### Dataset records
== Segment start ==
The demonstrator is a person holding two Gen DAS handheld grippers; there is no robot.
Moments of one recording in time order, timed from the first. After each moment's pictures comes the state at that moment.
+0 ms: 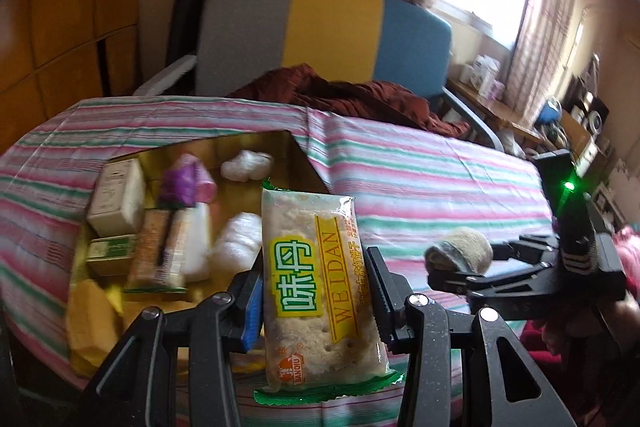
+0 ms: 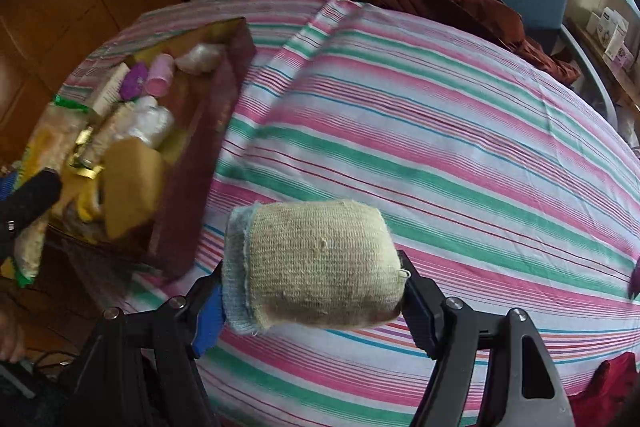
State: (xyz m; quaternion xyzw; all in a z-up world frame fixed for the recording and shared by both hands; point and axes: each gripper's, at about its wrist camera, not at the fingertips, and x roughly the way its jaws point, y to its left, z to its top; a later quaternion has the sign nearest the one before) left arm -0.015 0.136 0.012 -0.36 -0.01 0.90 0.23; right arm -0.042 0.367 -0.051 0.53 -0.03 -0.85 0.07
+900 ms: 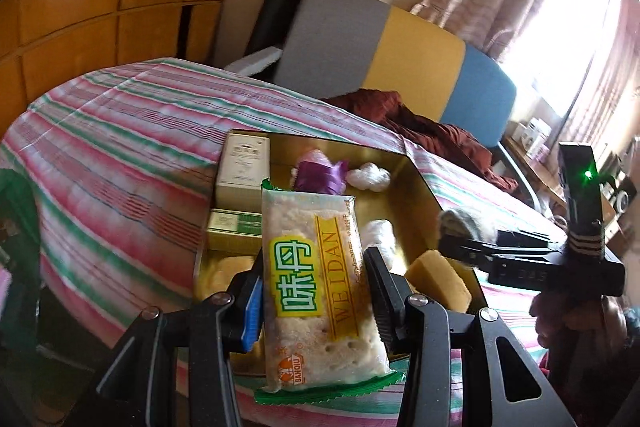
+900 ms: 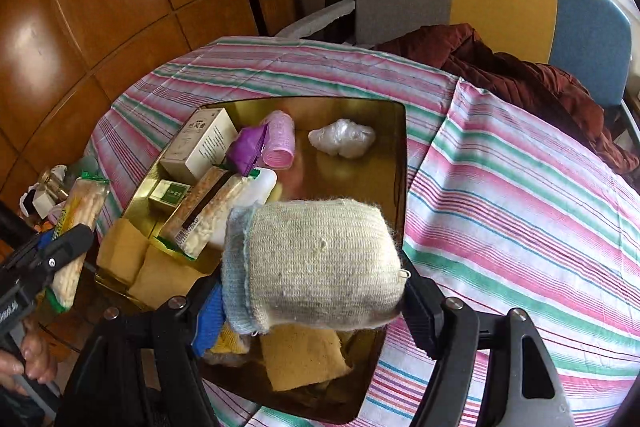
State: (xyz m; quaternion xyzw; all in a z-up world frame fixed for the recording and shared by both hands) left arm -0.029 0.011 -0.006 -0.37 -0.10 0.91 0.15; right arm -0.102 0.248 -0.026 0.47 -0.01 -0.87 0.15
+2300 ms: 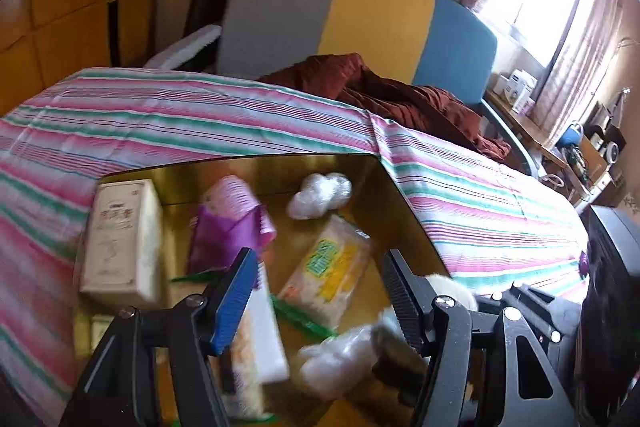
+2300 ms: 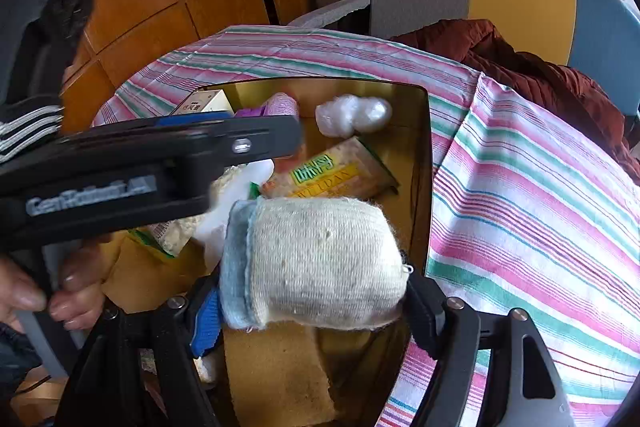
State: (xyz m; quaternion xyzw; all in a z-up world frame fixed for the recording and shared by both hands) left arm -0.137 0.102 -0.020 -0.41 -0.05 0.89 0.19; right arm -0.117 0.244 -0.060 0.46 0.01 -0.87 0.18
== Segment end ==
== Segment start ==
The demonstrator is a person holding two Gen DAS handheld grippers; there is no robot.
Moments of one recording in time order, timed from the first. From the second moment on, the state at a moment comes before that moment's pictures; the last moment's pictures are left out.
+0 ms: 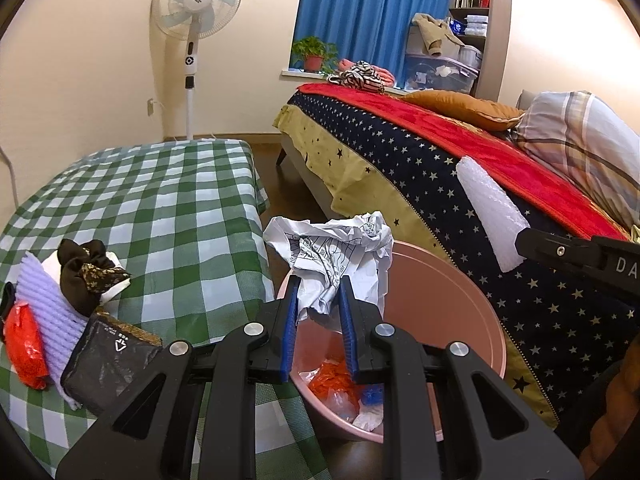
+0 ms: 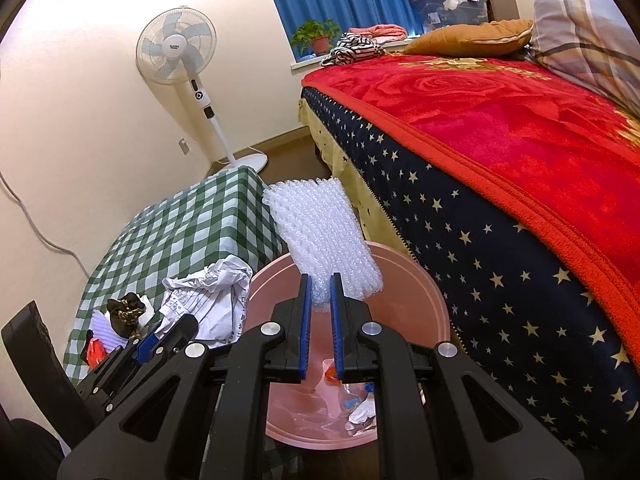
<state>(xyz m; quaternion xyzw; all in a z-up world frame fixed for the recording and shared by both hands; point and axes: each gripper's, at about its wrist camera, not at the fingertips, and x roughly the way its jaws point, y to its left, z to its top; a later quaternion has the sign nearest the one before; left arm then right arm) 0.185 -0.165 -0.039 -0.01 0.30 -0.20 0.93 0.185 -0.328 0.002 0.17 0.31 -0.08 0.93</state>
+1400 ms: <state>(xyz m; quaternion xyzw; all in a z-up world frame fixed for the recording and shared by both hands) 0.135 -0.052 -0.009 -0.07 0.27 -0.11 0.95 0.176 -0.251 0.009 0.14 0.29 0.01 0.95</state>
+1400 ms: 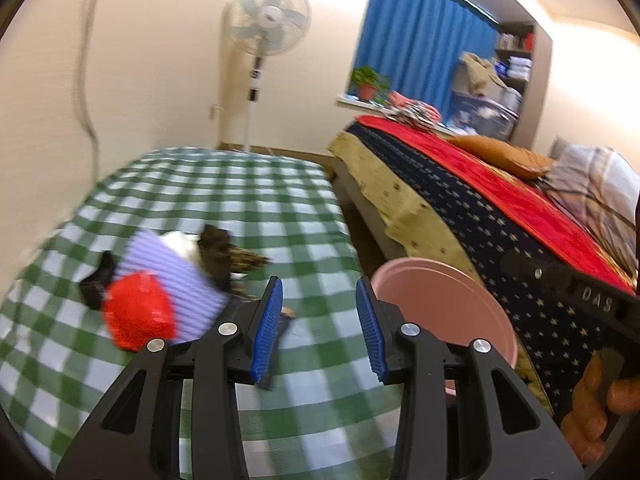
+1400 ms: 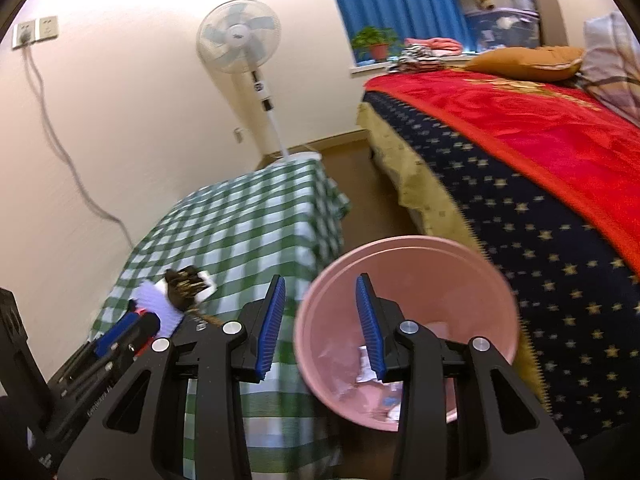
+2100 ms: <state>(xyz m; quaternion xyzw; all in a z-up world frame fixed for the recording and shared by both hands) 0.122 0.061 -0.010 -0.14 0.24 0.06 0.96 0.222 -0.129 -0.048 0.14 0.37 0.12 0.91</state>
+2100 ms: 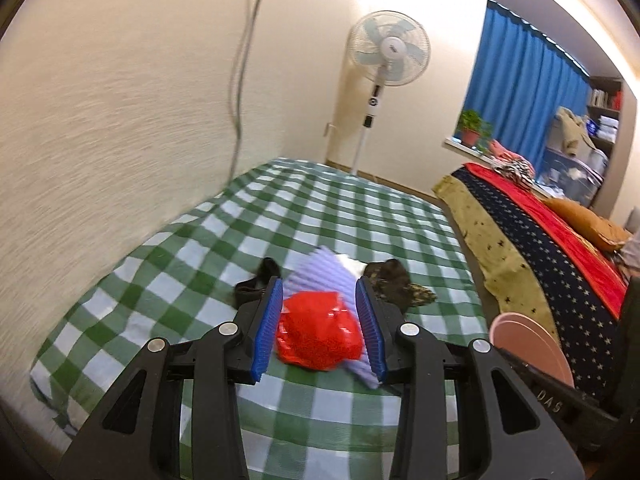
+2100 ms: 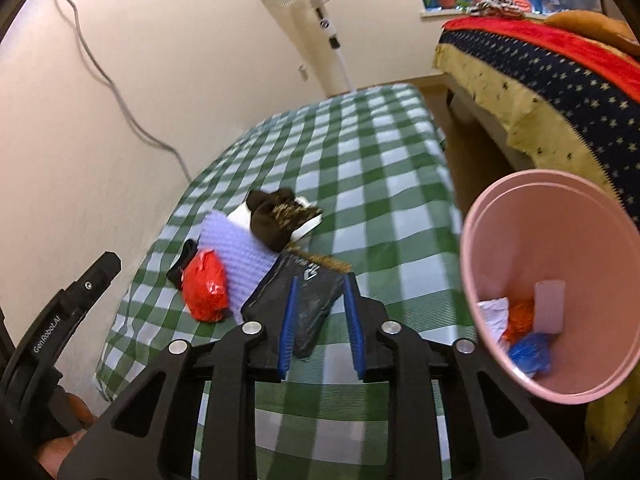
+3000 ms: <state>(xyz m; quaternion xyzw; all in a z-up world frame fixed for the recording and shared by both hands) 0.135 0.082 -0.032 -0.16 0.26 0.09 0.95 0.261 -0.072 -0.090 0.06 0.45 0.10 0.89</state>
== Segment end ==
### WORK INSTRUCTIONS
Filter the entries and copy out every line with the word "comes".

### WRITTEN SOLUTION
Moments of one recording in time order, timed from the first. After each moment's pictures comes the state at that moment.
Moments of one recording in time order, timed from the first. From the second moment on, the state at a moment comes before that moment's pictures; the last moment's pictures are left out.

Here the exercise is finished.